One of the governing ideas of modern art is the principle that a medium should acknowledge what it is. Clement Greenberg later called this “truth to materials”: a painting should show that it is made of pigment on ground, not disguise itself as an illusionistic window.⁵ We often date this principle to mid-century formalism, yet Constable and Turner reached it by practice rather than theory. Their unfinished works, once dismissed as careless, are now valued because they show the thinking of paint in real time. Turner’s storms form out of scumble, glaze and stain—layers whose order matters more than their polish. Constable’s cloud studies hold wind as broken impasto, humidity as thin lights, air as bare ground shimmering between strokes.

Contemporary philosophy offers language equal to this insight. Johnny Golding’s work on becoming argues that matter is not passive stuff awaiting form; it is a dynamic field of relations in which material and maker co-form one another. Painting, in this view, is a practice of attending to what material wants to do—not forcing it into obedience, but thinking with it. The unfinished passage records negotiation rather than disguise. When colour sinks, the ground is too absorbent; when a mark locks, the film is drying; when light dies, the sequence is wrong. Failure becomes information. The painter must extend the work by altering pressure, thinning medium, opening the surface, scraping back, or changing order. Constable and Turner show that the answer to failure is rarely to insist harder. It is to listen.

Both artists were mocked because they painted ahead of the language critics had. Constable’s rival, Sir George Beaumont, declared that “a good picture, like a good fiddle, should be brown,”⁷ a defence of varnish and academic polish. Today, the very works once dismissed as “mere sketches” must in part form the Midernist centrepiece of Constable 250 across Suffolk in 2026, where curators such as Roodhouse are positioning him not as a pastoral relic, but as a pioneer of material thinking, often at odds to received taste. Turner’s reception was even harsher. “Upon my word,” wrote one reviewer in 1846, “it is difficult to say what Mr Turner means by some of his pictures.”⁸ Yet in our time Turner’s meaning lies precisely in their becoming. This is why Turner 250—at Tate Britain and beyond—frames him not as heritage, but as a living argument about what painting is and does.

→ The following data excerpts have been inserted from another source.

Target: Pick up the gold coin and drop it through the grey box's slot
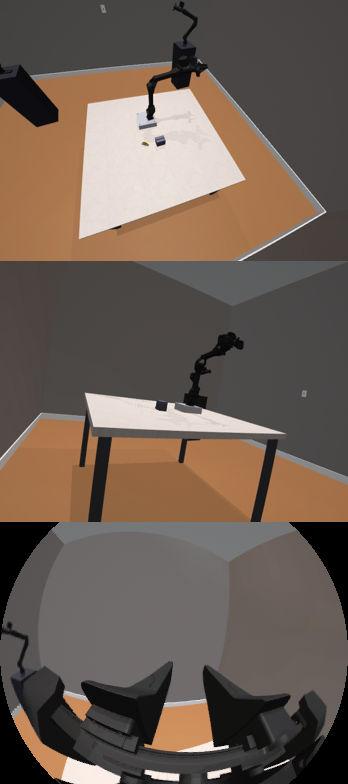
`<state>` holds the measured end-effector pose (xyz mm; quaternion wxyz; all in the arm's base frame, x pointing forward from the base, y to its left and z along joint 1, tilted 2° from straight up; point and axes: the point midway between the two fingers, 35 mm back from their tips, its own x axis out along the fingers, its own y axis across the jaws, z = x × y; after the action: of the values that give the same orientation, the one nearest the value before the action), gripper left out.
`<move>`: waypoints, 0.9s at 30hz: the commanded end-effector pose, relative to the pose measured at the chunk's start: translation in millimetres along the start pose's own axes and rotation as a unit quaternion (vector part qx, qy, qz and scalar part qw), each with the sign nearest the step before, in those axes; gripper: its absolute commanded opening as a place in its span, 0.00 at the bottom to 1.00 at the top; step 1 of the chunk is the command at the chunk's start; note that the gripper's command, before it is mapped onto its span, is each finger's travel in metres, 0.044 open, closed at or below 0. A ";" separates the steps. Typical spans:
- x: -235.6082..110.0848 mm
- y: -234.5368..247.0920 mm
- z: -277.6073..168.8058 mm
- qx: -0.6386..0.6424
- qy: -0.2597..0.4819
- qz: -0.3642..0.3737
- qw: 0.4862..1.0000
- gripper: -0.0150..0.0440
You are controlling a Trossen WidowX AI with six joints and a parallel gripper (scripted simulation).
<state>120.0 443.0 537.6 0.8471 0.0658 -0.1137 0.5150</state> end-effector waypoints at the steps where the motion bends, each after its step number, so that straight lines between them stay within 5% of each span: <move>1: 11.3 -59.2 -45.6 -0.081 0.070 -0.049 0.993 0.53; 14: -25.8 -241.1 -158.1 -0.236 0.294 -0.157 0.913 0.53; 27: -159.0 -392.6 -241.5 -0.267 0.526 -0.199 0.783 0.53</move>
<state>415.5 228.6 296.5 0.8666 -0.3932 0.1741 0.2531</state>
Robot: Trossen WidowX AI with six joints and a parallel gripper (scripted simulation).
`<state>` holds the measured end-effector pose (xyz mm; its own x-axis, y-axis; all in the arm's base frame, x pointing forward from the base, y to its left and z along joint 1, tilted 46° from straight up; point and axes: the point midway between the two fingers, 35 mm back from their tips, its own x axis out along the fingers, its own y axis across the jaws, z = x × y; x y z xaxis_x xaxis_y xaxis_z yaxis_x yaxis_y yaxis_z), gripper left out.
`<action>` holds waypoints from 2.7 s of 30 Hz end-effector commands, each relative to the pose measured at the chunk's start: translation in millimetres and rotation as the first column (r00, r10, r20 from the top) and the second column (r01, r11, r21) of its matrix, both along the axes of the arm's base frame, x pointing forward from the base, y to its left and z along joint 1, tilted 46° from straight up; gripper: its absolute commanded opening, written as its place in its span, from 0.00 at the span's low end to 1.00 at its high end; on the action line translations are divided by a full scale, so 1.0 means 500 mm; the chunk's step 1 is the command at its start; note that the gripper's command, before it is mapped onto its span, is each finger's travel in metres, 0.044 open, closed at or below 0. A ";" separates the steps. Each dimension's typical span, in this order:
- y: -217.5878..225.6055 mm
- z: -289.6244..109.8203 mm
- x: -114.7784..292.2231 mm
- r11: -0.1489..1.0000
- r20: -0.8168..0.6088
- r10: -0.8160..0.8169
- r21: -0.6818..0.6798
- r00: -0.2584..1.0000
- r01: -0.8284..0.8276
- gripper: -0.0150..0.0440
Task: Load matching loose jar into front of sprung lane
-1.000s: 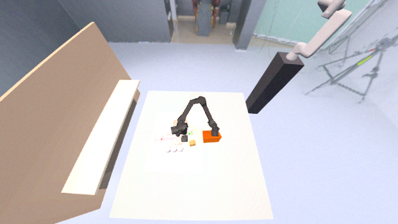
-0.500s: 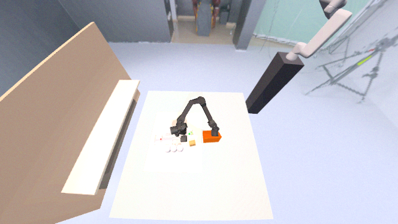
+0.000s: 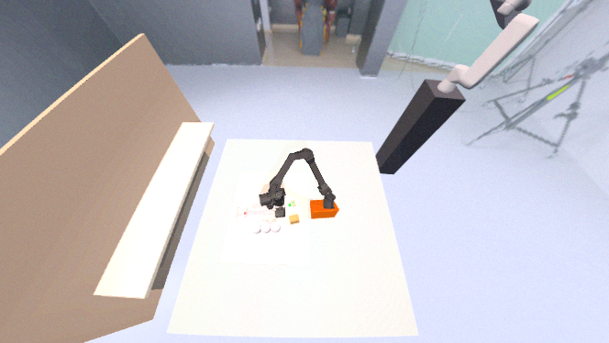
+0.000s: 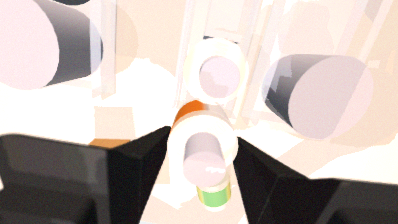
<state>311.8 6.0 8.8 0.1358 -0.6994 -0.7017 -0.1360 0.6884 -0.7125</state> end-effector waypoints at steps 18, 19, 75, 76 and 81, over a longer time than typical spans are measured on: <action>0.008 0.008 0.032 1.000 0.023 0.004 0.003 1.000 -0.004 0.25; 0.008 0.008 0.033 1.000 0.023 0.004 0.003 1.000 -0.004 0.25; 0.019 0.018 0.075 1.000 0.024 0.004 0.003 1.000 -0.004 0.25; 0.019 0.018 0.075 1.000 0.024 0.004 0.003 1.000 -0.004 0.25; 0.019 0.018 0.075 1.000 0.024 0.004 0.003 1.000 -0.004 0.25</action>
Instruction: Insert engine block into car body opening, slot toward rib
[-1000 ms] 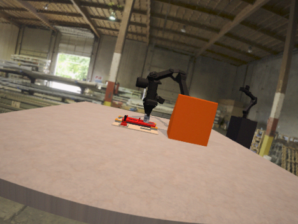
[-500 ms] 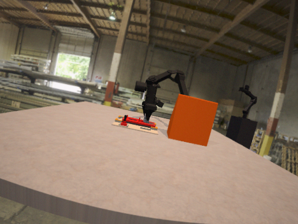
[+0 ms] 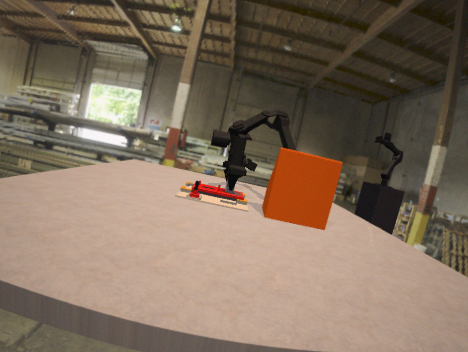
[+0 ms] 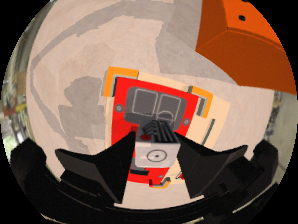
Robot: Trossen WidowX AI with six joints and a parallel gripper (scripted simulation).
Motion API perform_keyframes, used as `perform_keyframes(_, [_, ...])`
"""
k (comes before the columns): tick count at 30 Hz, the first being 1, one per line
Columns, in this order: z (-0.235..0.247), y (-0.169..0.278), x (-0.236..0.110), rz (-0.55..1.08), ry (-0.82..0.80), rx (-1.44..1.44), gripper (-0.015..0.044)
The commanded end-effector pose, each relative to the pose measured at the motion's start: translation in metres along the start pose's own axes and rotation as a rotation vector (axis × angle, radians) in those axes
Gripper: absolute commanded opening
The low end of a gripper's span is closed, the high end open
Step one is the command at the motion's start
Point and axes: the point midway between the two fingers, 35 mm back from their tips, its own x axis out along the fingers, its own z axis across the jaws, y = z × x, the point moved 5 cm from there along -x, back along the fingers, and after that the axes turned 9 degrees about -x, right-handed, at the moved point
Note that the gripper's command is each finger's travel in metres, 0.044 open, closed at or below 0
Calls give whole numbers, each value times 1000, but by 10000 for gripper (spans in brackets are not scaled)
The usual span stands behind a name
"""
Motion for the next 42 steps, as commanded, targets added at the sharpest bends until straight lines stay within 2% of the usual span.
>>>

Constable and Turner painted a world of coaches, barges, hedgerows and tall ships—forms long gone. Their works are historically situated: Georgian England, early industry, changing coastlines, smoke, steam and sky. Yet their ideas are not. Their real subject was not merely Dedham Vale or the dazzling coastal light at Margate. Their subject was the ontology of painting: what paint is, what it can know, and what it can make us feel. That is why their unfinished still feels like the future. It is why museums are marking these anniversaries not as retrospectives, but as conversations with contemporary art. And it is why painters continue to learn from them—not how to paint a cloud, but how to attend to what the paint is already doing.

The works are bound to their time. The ideas discovered in their unfinished states are not.

Notes

  1. John Constable, letter to Rev. John Fisher, 1821.

  2. The Examiner, review of Royal Academy Exhibition, 1824.

  3. The Morning Chronicle, review of Royal Academy Exhibition, 1843.

  4. John Ruskin, Modern Painters, vol. I (London, 1843), p. 74.

  5. Clement Greenberg, ‘Modernist Painting’, 1965.

  6. Ruskin, Modern Painters, vol. I, p. 105.

  7. Reported in C.R. Leslie, Memoirs of the Life of John Constable (1845).

  8. The Athenaeum, review of Royal Academy Exhibition, 1846.

  9. Constable, letter to Rev. John Fisher, 1823.

  10. 10.Emma Roodhouse, Suffolk Museums Service, interview for Constable 250 planning briefing, 2024.